Wendy’s — Choice is Good

This Wendy’s commercial picks fun at Soviet economics that were notorious for limiting options available to consumers in the name of efficiency, but monopolistic competition in a capital market thrives on product differentiation and the ability to cater to people’s preferences.

Thanks to Rob Szarka for the find!

Stossel — Diamond Engagement Rings

 

In this Stossel segment, we learn about the history of the De Beers diamond corporation and their control of the diamond market. Stossel interviews guests and asks them to identify diamonds from knock-off rings, but most can’t tell the difference despite claiming to be capable.

Hawaii 5-0 — Product Differentiation

 

In monopolistically competitive markets, sellers offer differentiated products, and this Hawaiian food truck is no different. While some people believe that food trucks should only offer a small range of menus, the chef argues that in order to stand out in such a competitive market that he has to offer variety. Introducing new substitutes will decrease the demand for others and eventually lead to zero economic profit.

Thanks to Hannah Canil for the clip suggestion!

Das Racist — Combination Pizza Hut And Taco Bell

If you haven’t driven by YUM!’s combination stores, they are a site to see. A family of picky eaters can stop by a location and grab a combination (depending on the pairings) of pizza, tacos, fried chicken, fish, or burgers. The combination of stores varies depending on the area, and some even have three-in-one:

pizza hut taco bell kfc

This song (and accompanying picture) can serves a great introduction to the concepts of product differentiation and economies of scope. The YUM! brands have a large presence in major categories in the fast food market:

4. KFC —  20,404 locations
7. Pizza Hutt — 13,728
11. Taco Bell — 6,500

Thanks to Rob Szarka for the recommendation.
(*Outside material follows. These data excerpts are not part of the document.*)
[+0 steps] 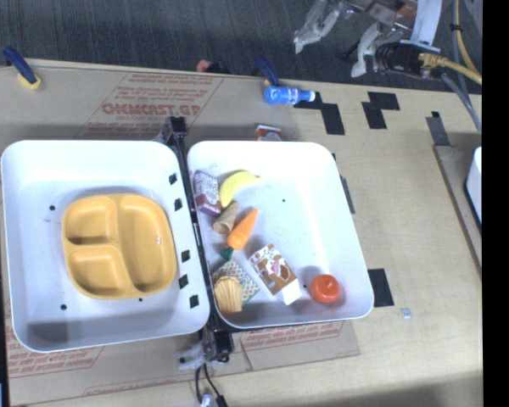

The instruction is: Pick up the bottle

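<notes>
Your gripper (pixel 338 34) is hanging wide, holding nothing, at the top right beyond the table (pixel 407 227). The bottle (pixel 287 96) is lying on its side on the table, outside both bins, just behind the right bin (pixel 343 227). Being round, it is likely to roll away if one finger touches first, and the blue clamp (pixel 265 69) beside it may be blocking your descent. You are looking at one bottle, two bins, one yellow tray (pixel 119 246), one banana (pixel 234 185), one carrot (pixel 243 228).
</notes>
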`<state>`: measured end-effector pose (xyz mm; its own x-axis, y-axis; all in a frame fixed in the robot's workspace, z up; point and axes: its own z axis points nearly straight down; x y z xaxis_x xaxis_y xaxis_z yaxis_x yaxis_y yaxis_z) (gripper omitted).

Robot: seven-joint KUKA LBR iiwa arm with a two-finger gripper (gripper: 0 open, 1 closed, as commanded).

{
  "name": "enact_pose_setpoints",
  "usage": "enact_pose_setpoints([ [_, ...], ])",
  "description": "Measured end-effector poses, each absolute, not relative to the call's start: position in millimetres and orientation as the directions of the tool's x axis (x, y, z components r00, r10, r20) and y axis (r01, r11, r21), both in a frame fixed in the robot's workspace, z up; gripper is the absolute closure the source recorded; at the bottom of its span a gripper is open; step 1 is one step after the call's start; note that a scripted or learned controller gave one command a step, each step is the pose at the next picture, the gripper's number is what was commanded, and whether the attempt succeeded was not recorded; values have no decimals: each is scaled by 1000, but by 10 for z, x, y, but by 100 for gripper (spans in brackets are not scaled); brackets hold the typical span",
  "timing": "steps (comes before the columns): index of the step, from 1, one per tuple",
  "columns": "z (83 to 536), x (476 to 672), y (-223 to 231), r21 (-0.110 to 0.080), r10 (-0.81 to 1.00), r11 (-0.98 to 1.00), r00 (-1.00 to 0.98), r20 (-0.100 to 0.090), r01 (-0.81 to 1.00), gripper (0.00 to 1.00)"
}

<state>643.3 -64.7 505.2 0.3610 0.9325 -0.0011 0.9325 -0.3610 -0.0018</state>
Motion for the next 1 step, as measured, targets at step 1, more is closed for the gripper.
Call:
enact_pose_setpoints([
  [1, 5095, 5897, -288, -3, 915, -404, 404, -1, 915, 0],
])
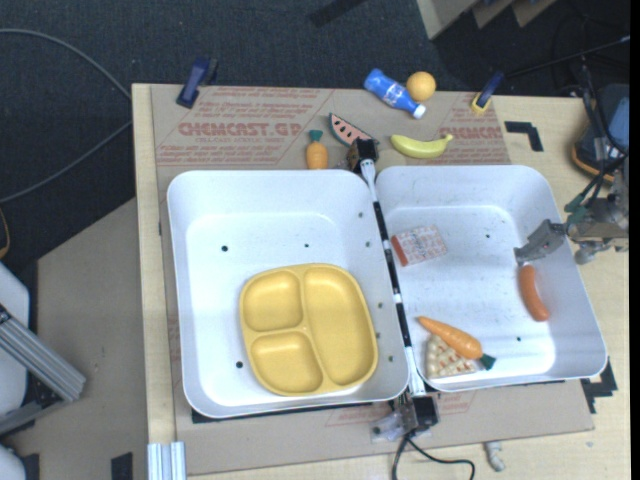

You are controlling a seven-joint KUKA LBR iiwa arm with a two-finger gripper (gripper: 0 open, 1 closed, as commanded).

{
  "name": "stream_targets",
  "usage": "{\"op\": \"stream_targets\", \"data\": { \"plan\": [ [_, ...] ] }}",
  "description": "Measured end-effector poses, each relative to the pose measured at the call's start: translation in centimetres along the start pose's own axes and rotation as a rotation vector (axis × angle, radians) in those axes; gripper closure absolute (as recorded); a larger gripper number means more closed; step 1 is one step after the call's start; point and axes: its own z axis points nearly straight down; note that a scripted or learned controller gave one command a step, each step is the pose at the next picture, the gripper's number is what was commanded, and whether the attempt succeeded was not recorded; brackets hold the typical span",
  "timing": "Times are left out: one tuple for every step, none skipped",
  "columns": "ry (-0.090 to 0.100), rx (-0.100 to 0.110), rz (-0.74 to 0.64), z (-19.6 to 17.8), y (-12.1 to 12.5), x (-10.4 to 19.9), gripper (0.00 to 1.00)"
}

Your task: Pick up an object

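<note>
While I am hovering at the right bin's [470, 183] edge:
Gripper [540, 243]: I cannot tell its opening; nothing visibly held.
Sausage [533, 293]: lying just below me, long axis running toward the bin's near rim.

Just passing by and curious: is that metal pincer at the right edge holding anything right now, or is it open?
Pincer: cannot be told whether open or closed; nothing shows held in it. It hangs just above the sausage in the right bin.

1. The arm reaches in from the 3 o'clock edge of the camera view, only its far end visible.
2. The gripper [545, 240] sits at about 3 o'clock, low, pointing toward 9 o'clock.
3. Its grey tip angles slightly downward toward 8 o'clock; cabling trails behind toward 2 o'clock.
</note>
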Motion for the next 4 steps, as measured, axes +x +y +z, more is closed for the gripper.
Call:
{"op": "stream_targets", "data": {
  "plan": [
    [-0.002, -0.001, 0.001, 4.3, 6.3, -4.6, 0.00],
    [0.002, 0.004, 0.000, 15.5, 4.1, -3.9, 0.00],
    [-0.001, -0.002, 0.001, 14.4, 4.2, -4.0, 1.00],
    [-0.006, -0.012, 0.001, 16.1, 4.5, -4.5, 1.00]
  ]
}}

Adam Ruins Everything — Overfishing

 

Adam Ruins Everything is a half-hour informational comedy were host, Adam Conover, debunks popular myths. Each episode is divided into 3 segments with some common theme. In the Spring of 2018, James Tierney and I sat down to go through all three seasons of Adam Ruins Everything to pick out examples in each episode that could be used in an economics course. If you’re curious about the paper, you can read about it here.

Adam covers the topic of overfishing and how it forces restaurants to market less popular fish as select or premium brands. Adam’s dad (an actual marine biologist) joins the scene to discuss overfishing.

 

South Park — White People Flipping Houses

 

Randy Marsh is a local contractor who flips homes in the area. His TV show, white people flipping homes, has come under bad wrap when local Confederates have decided to use his television show to protest the Amazon Echo stealing jobs in the town. Marsh takes the men to court for damages because viewers negatively associate the local Confederates with the show. He’s asked why he doesn’t change the name of his show, but he lists off a variety of other show titles that were already taken. In a monopolistically competitive market, product differentiation is essential to creating demand. Items must be substitutable, but sellers also must try to convince buyers that their product is somehow unique from the competition.

Saturday Night Life — Toys ‘R Us

When teaching students about the different types of firm structures, we always discuss monopolistic competition and how firms try to differentiate their products to get positive economic profits. This short clip shows how Toys R Us is staying open for 87 hours straight to differentiate itself from other toy stores around the holiday season.

Thanks to James Tierney for the clip and description.

Superior Donuts — Food Truck Competition

A new food truck sets up shop outside the donut store. The clip starts with the new owner coming by and asking how long the shop has been in business and what kind of customers stop by. She quickly realizes that she can setup shop and steal some of the existing customers. This clip does a really good job showing how monopolistically competitive markets function and that even though an imperfect substitute enters the market, the demand for one business decreases.

 

MedicoreFilms — Free Hugs

My students favorite clip when discussing product differentiation is this clip from MedicoreFilms where a guy offers Deluxe Hugs for $2 more. One of his opening lines best illustrates the concept of monopolistic competition:

Deluxe guy: How’s businesses?

Free guy: Mine are free, this isn’t a business.

Deluxe guy: Different people want different stuff, so it’s cool.

Businesses can differentiate their products by quality, style, location, etc. The guy offering deluxe hugs is trying to fill a portion of the market from people willing to pay more for “better” hugs.